One card is selected from a deck of playing cards. Determine the probability of selecting:
a card greater than 9 or a black card
26 black cards + 10 red cards above 9 = 36
Probability: 36/52 = 9/13
Ms. Sue, number of cards greater than 9 = 4 (suits) * 4 (10, j, Q, K) = 16
but that includes the 8 black cards greater than 9 already counted in the black cards. What is the final answer? I'm lost :(
You're looking for a card greater than 9 or a black card.
Which cards are considered greater than 9 depends upon the game you're playing. All of the games I play include the Ace as a high card.
ooooooh ok
The number of cards greater than 9 or black= the number of cards greater then 9 + the number of black cards - the number of black cards greater then 9
=5*4 + 26 - 5*2=36
Probability=36/52
what is the answer if the ace is considered a low card?
To determine the probability of selecting a card greater than 9 or a black card, we first need to count the number of cards that meet either condition, and then divide that number by the total number of cards in the deck.
In a standard deck of playing cards, there are a total of 52 cards. Out of these 52 cards, there are 4 suits: hearts ♡, diamonds ♢, clubs ♣, and spades ♠. Each suit has 13 cards: Ace, 2, 3, 4, 5, 6, 7, 8, 9, 10, Jack, Queen, and King.

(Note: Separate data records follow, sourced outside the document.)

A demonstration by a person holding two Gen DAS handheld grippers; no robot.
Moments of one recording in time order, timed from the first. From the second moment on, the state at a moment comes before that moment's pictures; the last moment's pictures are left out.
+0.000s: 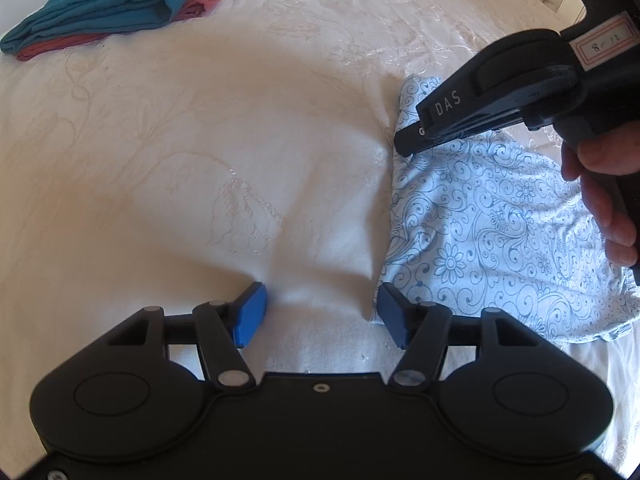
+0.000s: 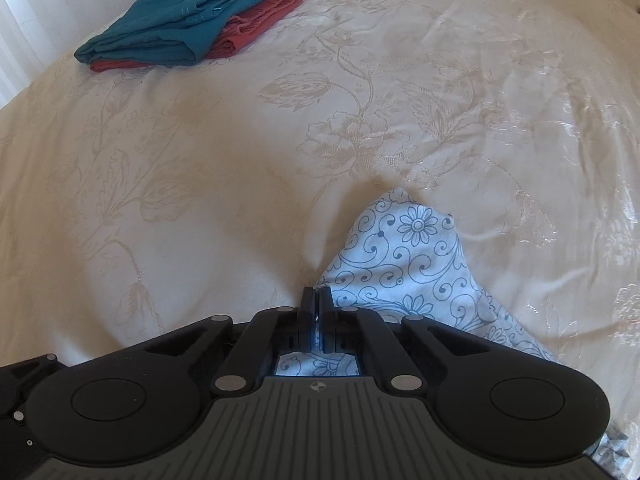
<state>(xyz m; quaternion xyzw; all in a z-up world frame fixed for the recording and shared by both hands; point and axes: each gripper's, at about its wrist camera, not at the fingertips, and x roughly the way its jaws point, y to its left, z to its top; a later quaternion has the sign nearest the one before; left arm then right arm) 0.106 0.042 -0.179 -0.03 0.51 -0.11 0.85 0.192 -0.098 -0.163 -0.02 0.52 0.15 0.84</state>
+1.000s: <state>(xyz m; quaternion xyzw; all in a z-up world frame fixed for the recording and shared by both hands) 0.101 0.010 -0.176 0.02 0.52 -0.20 0.83 0.222 -0.143 -0.166 0.04 0.50 0.11 0.86</state>
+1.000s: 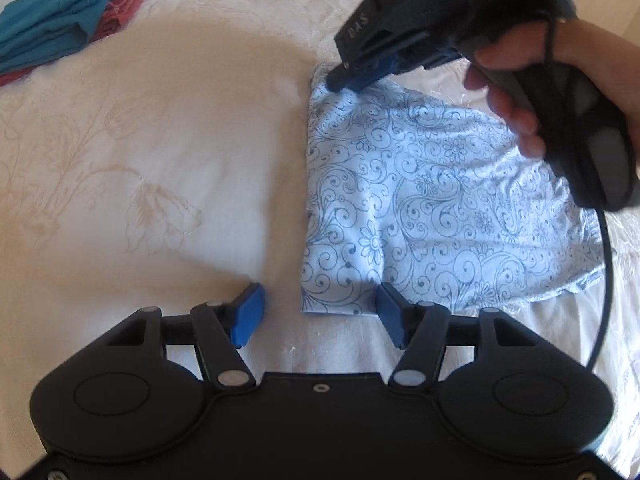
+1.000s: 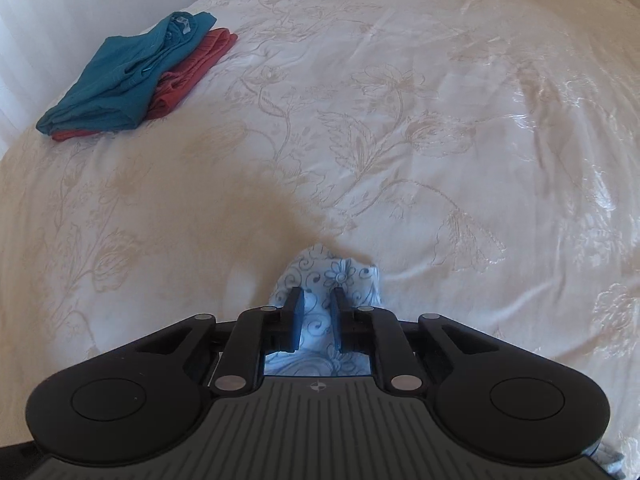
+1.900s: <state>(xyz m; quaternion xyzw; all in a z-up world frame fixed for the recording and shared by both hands) 0.159 -0.019 -0.165 0.03 0.57 -0.23 0.79 0.038 -0.264 -0.161 0.16 0.52 -0.11 0.83</state>
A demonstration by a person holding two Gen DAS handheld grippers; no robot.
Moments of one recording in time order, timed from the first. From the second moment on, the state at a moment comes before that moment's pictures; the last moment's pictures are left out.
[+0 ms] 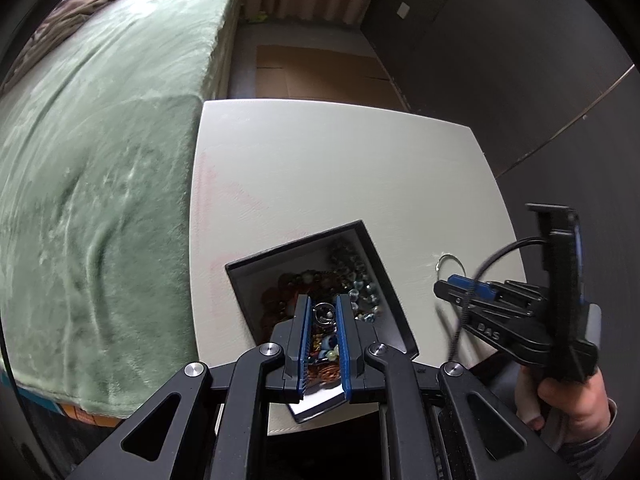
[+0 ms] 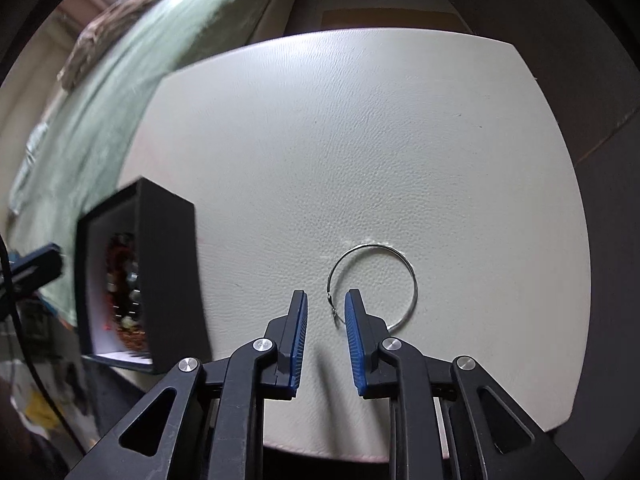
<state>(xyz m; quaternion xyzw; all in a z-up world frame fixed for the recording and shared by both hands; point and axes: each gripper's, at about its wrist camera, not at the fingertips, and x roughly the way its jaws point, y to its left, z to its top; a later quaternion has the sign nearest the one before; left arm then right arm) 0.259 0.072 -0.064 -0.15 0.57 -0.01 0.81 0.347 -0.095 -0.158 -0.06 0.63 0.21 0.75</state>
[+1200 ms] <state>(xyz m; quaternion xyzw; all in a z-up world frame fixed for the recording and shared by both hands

To calculate the probability, we need to count the number of cards that meet either condition.
1. Cards greater than 9:
In each suit (hearts, diamonds, clubs, and spades), there are 4 cards greater than 9: 10, Jack, Queen, and King. Therefore, there are a total of 4 * 4 = 16 cards greater than 9.
2. Black cards:
In each suit, there are 2 black cards: clubs and spades. Therefore, there are a total of 2 * 4 = 8 black cards.
Now, we need to determine the number of cards that satisfy both conditions (greater than 9 and black). Since there are no black cards greater than 9, this number is 0.
To find the probability, we add the number of cards greater than 9 (16) to the number of black cards (8), and subtract the cards that meet both conditions (0): 16 + 8 - 0 = 24.
Therefore, the probability of selecting a card that is greater than 9 or a black card is 24/52, which simplifies to 6/13.